The headline figures tell you losses have been reduced, and the investment bank has made some money. The full statement also reveals:
The bank’s balance sheet has been cut. Gross assets are down by almost £700 billion to £1522 billion. The bank wishes to make a further reduction, taking off probably around £300 billion more.
Net tangible equity, which was stated as 73.8 pence per share in December 2008, has fallen to 51.3 pence in December 2009.
Operating expenses are up from £13.5 billion to £14.954 billion.
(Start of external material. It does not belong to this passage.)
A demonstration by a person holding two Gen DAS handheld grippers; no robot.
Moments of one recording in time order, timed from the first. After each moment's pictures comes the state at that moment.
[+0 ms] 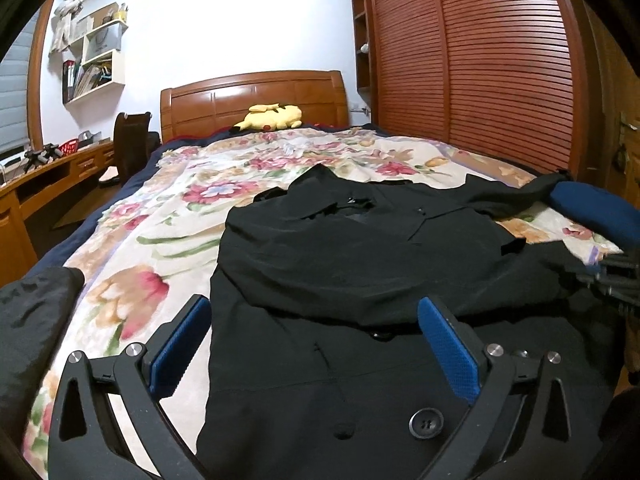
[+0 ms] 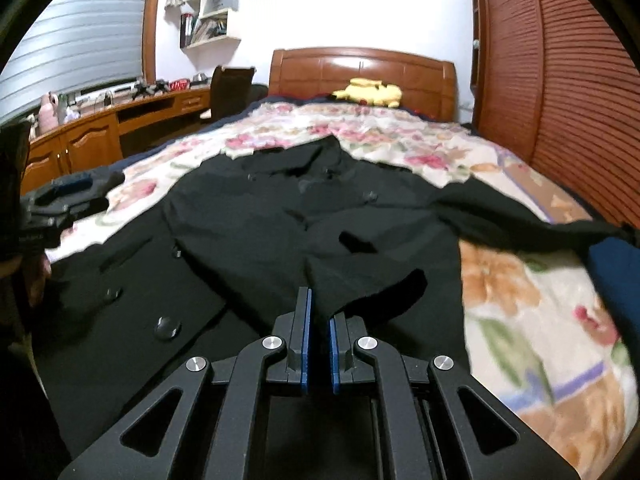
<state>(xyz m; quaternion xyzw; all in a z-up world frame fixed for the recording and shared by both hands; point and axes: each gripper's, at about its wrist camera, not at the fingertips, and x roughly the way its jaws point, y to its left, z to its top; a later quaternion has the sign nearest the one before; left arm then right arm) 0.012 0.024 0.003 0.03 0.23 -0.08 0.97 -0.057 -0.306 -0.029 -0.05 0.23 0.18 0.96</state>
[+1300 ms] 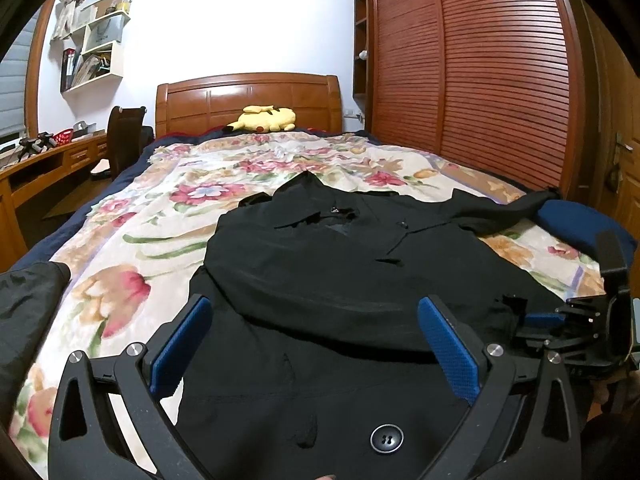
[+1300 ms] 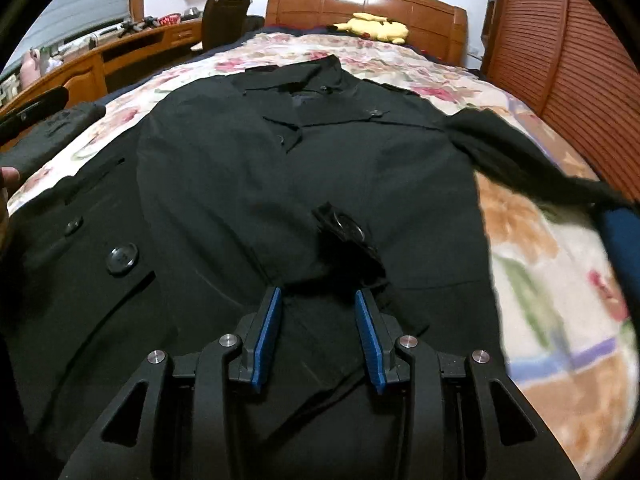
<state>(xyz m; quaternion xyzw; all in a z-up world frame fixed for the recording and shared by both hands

The non core operating loss is up from £11.3 billion to £14.6 billion. The total operating loss is down slightly from £6.9 billion to £6.2 billion. Insurance claims are up. Impairment losses on both the core and non core businesses are up (that’s allowances for bad debts etc).
The new Tier One Capital ratio is up to 11% from 5.9%, so the bank is now financially much stronger thanks to the slimming of the balance sheet and the new capital injected.
The questions to ask include:
1. Why have operating expenses risen so much when the bank is being slimmed? Are the bonus arrangements really appropriate given the overall loss making nature of the bank?
2. What action is being taken to control impairment losses?
3. What action is being taken to improve the insurance divisions results?
4. If the aim is to reduce a bank with a £2.2 trillion balance sheet to a bank with around a £1.2 trillion balance sheet, what impact will that have on the value of the shares?
5. Couldn’t more of the risk reduction and balance sheet slimming be done by selling businesses from within the Group?
The government missed a big opportunity to impose controls on cash bonuses before the Group is profitable overall when it failed to make that a condition of the new capital. Surely the best way to motivate new staff being recruited, or existing staff when renegotiating contracts, is to give them incentives geared to the realisation of profits for taxpayers?